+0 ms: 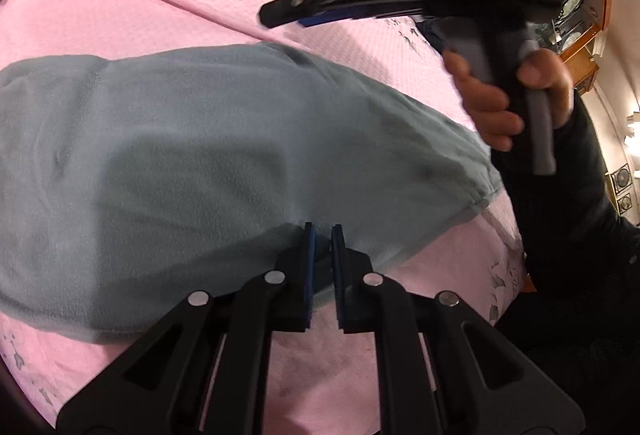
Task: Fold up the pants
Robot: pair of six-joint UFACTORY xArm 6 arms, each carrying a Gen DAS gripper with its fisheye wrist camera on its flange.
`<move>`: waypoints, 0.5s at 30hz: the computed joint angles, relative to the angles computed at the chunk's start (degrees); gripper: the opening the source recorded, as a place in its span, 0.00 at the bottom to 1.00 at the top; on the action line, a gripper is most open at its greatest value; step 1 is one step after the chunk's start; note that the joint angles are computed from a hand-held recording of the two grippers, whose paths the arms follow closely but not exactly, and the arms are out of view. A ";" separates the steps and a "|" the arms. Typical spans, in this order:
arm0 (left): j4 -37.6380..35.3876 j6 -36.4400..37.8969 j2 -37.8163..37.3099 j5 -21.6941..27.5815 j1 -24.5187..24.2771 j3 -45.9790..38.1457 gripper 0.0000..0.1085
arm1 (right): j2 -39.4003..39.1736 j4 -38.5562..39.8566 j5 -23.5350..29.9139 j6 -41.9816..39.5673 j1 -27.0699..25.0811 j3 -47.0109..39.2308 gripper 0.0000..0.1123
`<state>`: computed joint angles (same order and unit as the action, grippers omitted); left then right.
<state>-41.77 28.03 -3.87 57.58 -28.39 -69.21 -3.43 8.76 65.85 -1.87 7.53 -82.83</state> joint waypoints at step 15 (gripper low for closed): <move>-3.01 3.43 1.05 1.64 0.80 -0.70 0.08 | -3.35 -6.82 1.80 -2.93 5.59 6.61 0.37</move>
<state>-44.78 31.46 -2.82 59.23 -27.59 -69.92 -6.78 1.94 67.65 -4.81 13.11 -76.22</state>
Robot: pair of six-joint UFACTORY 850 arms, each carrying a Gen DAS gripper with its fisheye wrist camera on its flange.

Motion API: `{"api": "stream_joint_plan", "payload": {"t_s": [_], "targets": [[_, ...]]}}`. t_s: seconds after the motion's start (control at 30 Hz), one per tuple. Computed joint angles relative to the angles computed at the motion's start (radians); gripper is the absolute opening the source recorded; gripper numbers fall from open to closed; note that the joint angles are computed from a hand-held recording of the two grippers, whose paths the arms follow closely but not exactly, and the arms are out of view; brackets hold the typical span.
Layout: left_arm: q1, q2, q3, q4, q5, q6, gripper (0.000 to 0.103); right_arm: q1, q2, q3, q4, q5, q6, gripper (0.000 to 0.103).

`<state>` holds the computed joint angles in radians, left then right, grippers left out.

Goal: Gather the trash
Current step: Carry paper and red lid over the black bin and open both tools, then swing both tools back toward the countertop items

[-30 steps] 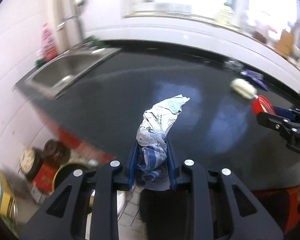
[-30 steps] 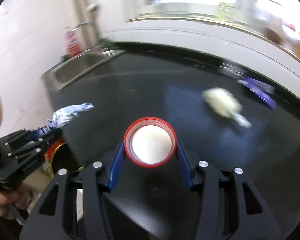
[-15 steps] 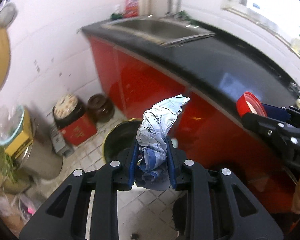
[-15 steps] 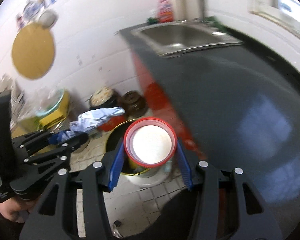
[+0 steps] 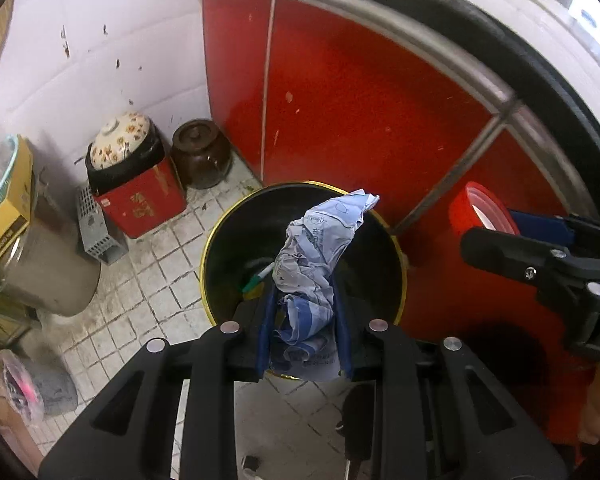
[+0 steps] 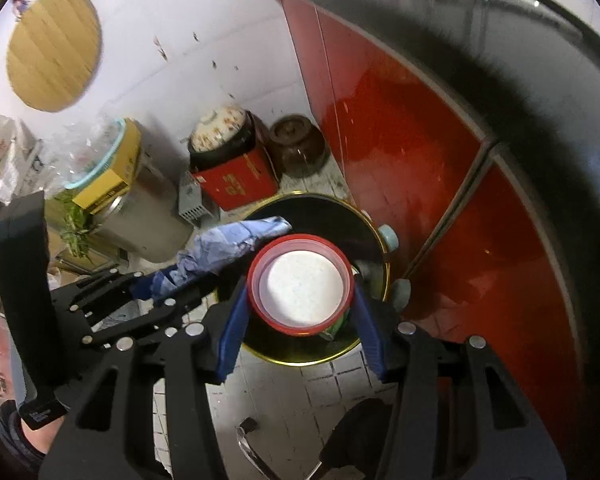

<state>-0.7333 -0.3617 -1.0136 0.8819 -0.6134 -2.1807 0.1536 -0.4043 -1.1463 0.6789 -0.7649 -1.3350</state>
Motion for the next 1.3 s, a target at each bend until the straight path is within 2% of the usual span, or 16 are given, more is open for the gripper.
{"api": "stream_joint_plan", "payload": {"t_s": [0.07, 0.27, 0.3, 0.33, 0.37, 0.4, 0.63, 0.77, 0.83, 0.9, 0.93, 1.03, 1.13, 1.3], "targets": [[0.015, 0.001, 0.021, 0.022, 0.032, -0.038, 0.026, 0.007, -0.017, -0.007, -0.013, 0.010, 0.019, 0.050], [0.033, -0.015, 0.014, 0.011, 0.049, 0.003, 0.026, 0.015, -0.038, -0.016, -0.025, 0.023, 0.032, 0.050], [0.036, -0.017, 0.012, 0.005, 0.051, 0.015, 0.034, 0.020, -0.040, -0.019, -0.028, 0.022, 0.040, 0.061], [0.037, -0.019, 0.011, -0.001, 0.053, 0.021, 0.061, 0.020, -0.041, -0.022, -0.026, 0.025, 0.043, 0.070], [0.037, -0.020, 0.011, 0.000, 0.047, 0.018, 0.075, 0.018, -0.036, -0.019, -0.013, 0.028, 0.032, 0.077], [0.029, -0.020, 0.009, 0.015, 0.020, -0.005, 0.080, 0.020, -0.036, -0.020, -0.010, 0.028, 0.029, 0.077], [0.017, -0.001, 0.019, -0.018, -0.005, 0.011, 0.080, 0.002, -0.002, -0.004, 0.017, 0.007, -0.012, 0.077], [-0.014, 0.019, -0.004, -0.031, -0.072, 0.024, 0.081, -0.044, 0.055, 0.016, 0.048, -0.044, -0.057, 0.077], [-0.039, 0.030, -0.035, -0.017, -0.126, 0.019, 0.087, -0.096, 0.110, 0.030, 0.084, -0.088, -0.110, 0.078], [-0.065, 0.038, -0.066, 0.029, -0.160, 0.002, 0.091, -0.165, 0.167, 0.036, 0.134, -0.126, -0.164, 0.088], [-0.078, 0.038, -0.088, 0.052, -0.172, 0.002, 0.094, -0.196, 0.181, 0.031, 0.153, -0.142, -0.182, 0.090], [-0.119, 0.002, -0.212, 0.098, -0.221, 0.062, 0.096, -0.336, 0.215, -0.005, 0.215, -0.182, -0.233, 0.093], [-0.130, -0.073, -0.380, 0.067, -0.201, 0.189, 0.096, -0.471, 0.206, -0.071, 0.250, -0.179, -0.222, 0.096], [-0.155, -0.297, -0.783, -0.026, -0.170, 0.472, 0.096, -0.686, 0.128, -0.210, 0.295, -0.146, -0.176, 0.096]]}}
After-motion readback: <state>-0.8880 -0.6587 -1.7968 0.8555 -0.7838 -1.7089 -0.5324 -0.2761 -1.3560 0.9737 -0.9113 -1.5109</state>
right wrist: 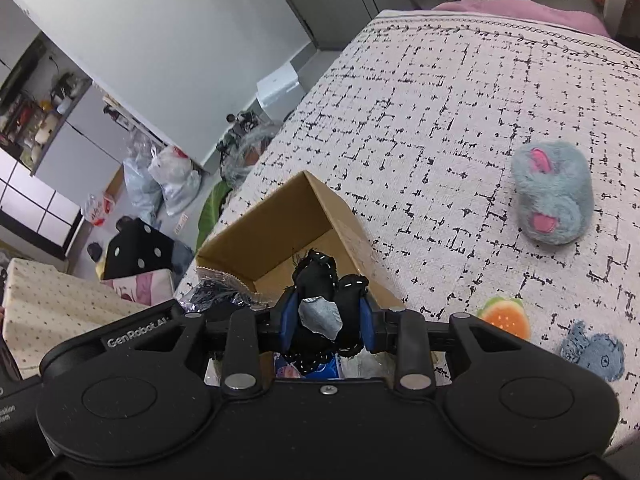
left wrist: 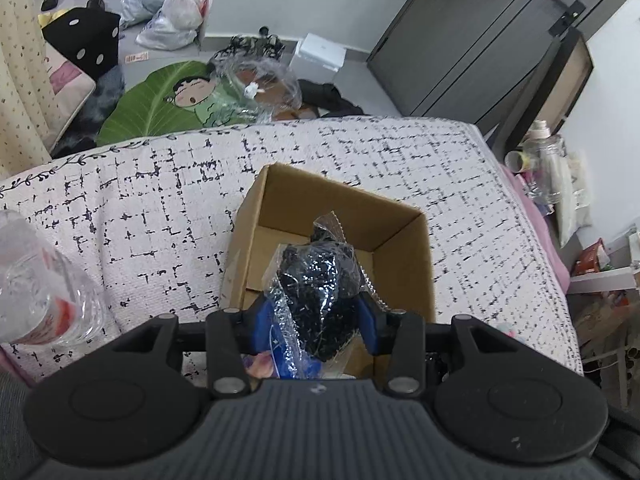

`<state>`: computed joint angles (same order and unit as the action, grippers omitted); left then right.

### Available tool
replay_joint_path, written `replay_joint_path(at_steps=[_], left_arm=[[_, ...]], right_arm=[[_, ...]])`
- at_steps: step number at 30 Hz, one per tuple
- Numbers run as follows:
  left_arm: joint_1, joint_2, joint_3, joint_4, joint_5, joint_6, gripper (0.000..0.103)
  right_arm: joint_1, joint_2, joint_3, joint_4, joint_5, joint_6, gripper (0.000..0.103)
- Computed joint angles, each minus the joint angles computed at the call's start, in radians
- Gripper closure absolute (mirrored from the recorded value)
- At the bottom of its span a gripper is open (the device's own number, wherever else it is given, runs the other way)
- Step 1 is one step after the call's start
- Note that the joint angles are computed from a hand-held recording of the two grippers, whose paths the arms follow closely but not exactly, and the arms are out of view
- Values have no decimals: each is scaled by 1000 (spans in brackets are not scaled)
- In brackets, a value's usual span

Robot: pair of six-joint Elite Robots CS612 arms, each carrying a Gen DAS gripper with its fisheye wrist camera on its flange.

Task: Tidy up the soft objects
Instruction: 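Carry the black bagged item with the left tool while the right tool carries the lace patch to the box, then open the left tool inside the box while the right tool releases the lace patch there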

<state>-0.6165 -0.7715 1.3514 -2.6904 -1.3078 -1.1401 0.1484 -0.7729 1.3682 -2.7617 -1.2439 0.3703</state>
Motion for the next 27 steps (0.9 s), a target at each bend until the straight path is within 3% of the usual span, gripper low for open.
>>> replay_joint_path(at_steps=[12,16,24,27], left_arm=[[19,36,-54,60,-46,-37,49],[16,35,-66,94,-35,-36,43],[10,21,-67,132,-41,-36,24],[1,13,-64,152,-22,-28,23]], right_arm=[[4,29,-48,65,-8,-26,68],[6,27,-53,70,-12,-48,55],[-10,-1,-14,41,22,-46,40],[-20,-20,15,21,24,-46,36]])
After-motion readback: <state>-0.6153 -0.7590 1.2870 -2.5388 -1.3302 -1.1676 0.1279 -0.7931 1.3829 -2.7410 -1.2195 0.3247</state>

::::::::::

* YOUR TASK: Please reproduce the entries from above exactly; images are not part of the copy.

* RESPONSE TO THE EXERCISE:
+0 ms: 
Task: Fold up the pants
Robot: pair of six-joint UFACTORY xArm 6 arms, each carrying a Gen DAS gripper with its fisheye wrist camera on its flange.
`<move>`: waypoints, 0.5s at 30hz: the computed joint angles, relative to the angles computed at the chunk's start (degrees); gripper: the opening the source recorded, as a place in its span, 0.00 at the bottom to 1.00 at the top; on the action line, a gripper is most open at its greatest value; step 1 is one step after the chunk's start; note that the joint angles are computed from a hand-held recording of the two grippers, whose paths the arms follow closely but not exactly, and the arms are out of view. A ";" separates the steps and a "|" the arms. Typical spans, in this order:
arm0 (left): j4 -37.6380..35.3876 j6 -36.4400..37.8969 j2 -37.8163..37.3099 j5 -21.6941..27.5815 j1 -24.5187..24.2771 j3 -45.9790..38.1457 gripper 0.0000..0.1085
arm1 (right): j2 -39.4003..39.1736 j4 -38.5562..39.8566 j5 -23.5350..29.9139 j6 -41.9816..39.5673 j1 -27.0699..25.0811 j3 -47.0109..39.2308 gripper 0.0000..0.1123
`<state>`: computed joint angles (same order and unit as the action, grippers omitted); left then right.
<state>-41.77 28.03 -3.87 57.58 -28.39 -69.21 -3.43 8.76 65.85 -1.87 7.53 -82.83</state> joint waypoints at step 15 (gripper low for closed): <move>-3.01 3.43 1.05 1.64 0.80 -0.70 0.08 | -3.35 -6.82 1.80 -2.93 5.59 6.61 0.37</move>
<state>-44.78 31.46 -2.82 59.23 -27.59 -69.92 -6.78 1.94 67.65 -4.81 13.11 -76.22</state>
Robot: pair of six-joint UFACTORY 850 arms, each carrying a Gen DAS gripper with its fisheye wrist camera on its flange.

Motion API: `{"api": "stream_joint_plan", "payload": {"t_s": [_], "targets": [[_, ...]]}}`. t_s: seconds after the motion's start (control at 30 Hz), one per tuple. Computed joint angles relative to the angles computed at the motion's start (radians); gripper is the absolute opening the source recorded; gripper numbers fall from open to closed; note that the joint angles are computed from a hand-held recording of the two grippers, whose paths the arms follow closely but not exactly, and the arms are out of view; brackets hold the typical span.
Layout: left_arm: q1, q2, q3, q4, q5, q6, gripper (0.000 to 0.103); right_arm: q1, q2, q3, q4, q5, q6, gripper (0.000 to 0.103).

`<state>` holds the computed joint angles in radians, left then right, grippers left out.

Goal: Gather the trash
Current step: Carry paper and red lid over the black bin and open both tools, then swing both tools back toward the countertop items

[-30 steps] 
[-30 steps] 
[-15 steps] 
[-15 steps] 
[+0 steps] 
[+0 steps] 

<state>-0.7333 -0.3617 -1.0136 0.8819 -0.6134 -2.1807 0.1536 -0.4043 -1.1463 0.6789 -0.7649 -1.3350</state>
Motion for the next 1.3 s, a target at each bend until the straight path is within 2% of the usual span, or 16 are given, more is open for the gripper.
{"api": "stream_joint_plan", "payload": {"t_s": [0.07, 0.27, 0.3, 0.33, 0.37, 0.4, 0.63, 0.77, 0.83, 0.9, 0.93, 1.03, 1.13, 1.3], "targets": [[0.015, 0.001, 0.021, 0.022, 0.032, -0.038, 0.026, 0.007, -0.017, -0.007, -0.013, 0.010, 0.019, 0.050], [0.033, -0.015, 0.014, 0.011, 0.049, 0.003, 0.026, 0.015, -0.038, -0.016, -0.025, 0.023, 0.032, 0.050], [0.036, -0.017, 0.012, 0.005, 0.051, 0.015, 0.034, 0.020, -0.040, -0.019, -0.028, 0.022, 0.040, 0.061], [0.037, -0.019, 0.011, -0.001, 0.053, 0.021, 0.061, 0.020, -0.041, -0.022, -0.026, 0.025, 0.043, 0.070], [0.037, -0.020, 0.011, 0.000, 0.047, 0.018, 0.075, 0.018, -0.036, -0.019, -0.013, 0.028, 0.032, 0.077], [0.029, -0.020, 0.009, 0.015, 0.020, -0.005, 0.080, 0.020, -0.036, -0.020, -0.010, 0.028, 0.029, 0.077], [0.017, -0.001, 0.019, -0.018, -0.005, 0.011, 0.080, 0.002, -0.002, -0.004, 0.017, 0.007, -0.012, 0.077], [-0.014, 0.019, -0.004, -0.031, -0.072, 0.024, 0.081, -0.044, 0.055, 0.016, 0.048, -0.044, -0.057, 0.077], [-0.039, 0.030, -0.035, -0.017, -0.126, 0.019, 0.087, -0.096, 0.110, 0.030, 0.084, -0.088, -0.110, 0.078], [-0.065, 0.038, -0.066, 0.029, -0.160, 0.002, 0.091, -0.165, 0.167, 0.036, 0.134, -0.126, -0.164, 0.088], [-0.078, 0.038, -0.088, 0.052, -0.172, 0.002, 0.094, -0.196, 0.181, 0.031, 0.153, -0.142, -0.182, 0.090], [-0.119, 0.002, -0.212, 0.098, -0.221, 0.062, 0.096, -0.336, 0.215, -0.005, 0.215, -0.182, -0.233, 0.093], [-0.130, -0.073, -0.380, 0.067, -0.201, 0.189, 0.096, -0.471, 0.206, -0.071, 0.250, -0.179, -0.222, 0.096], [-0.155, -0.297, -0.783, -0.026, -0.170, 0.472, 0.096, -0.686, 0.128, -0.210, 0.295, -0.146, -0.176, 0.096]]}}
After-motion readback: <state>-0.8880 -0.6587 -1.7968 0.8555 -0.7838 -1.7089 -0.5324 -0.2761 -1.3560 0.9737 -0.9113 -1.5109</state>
right wrist: 
left wrist: 

`<state>`: computed joint angles (same order and unit as the action, grippers omitted); left then right.

### Available tool
replay_joint_path, written `replay_joint_path(at_steps=[_], left_arm=[[_, ...]], right_arm=[[_, ...]])`
- at_steps: step number at 30 Hz, one per tuple
- Numbers run as follows:
  left_arm: joint_1, joint_2, joint_3, joint_4, joint_5, joint_6, gripper (0.000..0.103)
  right_arm: joint_1, joint_2, joint_3, joint_4, joint_5, joint_6, gripper (0.000..0.103)
- Computed joint angles, each minus the joint angles computed at the call's start, in radians
- Gripper closure absolute (mirrored from the recorded value)
- At the bottom of its span a gripper is open (the device's own number, wherever else it is given, runs the other way)
- Step 1 is one step after the call's start
- Note that the joint angles are computed from a hand-held recording of the two grippers, whose paths the arms follow closely but not exactly, and the arms are out of view
- Values have no decimals: each is scaled by 1000 (spans in brackets are not scaled)
- In brackets, a value's usual span

Robot: pair of six-joint Elite Robots CS612 arms, each carrying a Gen DAS gripper with its fisheye wrist camera on its flange.

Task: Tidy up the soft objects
Instruction: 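Carry the black bagged item with the left tool while the right tool carries the lace patch to the box, then open the left tool inside the box while the right tool releases the lace patch there
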
<state>-0.6165 -0.7715 1.3514 -2.6904 -1.3078 -1.1401 0.1484 -0.7729 1.3682 -2.7617 -1.2439 0.3703</state>
Motion for the next 27 steps (0.9 s), a target at each bend until the straight path is within 3% of the usual span, gripper low for open.
>>> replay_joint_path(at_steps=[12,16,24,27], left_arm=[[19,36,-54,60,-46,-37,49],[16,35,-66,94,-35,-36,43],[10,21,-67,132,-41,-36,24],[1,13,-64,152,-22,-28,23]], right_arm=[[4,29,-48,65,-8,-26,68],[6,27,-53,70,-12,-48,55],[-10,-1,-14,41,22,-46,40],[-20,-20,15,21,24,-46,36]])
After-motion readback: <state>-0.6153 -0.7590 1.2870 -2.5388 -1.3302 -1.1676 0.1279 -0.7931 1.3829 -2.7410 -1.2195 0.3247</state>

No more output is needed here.